- WHAT YOU WILL DO:
Could you repeat the data word for word while skipping the pictures?

*** Opening of INFORMATION SHOWN ***

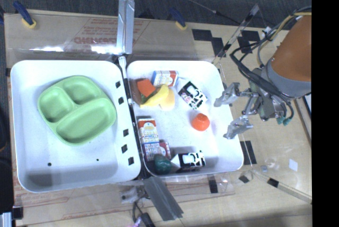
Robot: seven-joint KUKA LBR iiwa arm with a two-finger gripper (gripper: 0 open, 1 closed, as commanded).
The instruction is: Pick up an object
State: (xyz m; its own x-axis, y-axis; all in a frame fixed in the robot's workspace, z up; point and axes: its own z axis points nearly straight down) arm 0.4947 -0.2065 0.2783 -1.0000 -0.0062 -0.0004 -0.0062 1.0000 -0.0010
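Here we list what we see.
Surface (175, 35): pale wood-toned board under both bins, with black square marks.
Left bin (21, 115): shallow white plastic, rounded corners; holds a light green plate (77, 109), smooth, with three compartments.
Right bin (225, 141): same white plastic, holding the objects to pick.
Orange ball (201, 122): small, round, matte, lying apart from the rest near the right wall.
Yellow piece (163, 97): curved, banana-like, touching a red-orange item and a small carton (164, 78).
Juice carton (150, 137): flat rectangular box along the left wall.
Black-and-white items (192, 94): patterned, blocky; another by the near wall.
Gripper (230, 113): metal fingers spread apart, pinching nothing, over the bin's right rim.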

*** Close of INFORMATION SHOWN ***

- EXERCISE RESULT:
Robot: seven-joint KUKA LBR iiwa arm with a two-finger gripper (gripper: 0 open, 1 closed, as commanded).
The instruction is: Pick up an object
State: (xyz m; its own x-axis, y-axis; all in a frame fixed in the robot's workspace, z up; point and axes: its own z axis points nearly straight down) arm 0.4947 -0.2065 0.2783 -1.0000 -0.0062 -0.0004 -0.0062 1.0000 -0.0010
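Here we list what we see.
Surface (175, 35): pale wood-toned board under both bins, with black square marks.
Left bin (21, 115): shallow white plastic, rounded corners; holds a light green plate (77, 109), smooth, with three compartments.
Right bin (225, 141): same white plastic, holding the objects to pick.
Orange ball (201, 122): small, round, matte, lying apart from the rest near the right wall.
Yellow piece (163, 97): curved, banana-like, touching a red-orange item and a small carton (164, 78).
Juice carton (150, 137): flat rectangular box along the left wall.
Black-and-white items (192, 94): patterned, blocky; another by the near wall.
Gripper (230, 113): metal fingers spread apart, pinching nothing, over the bin's right rim.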

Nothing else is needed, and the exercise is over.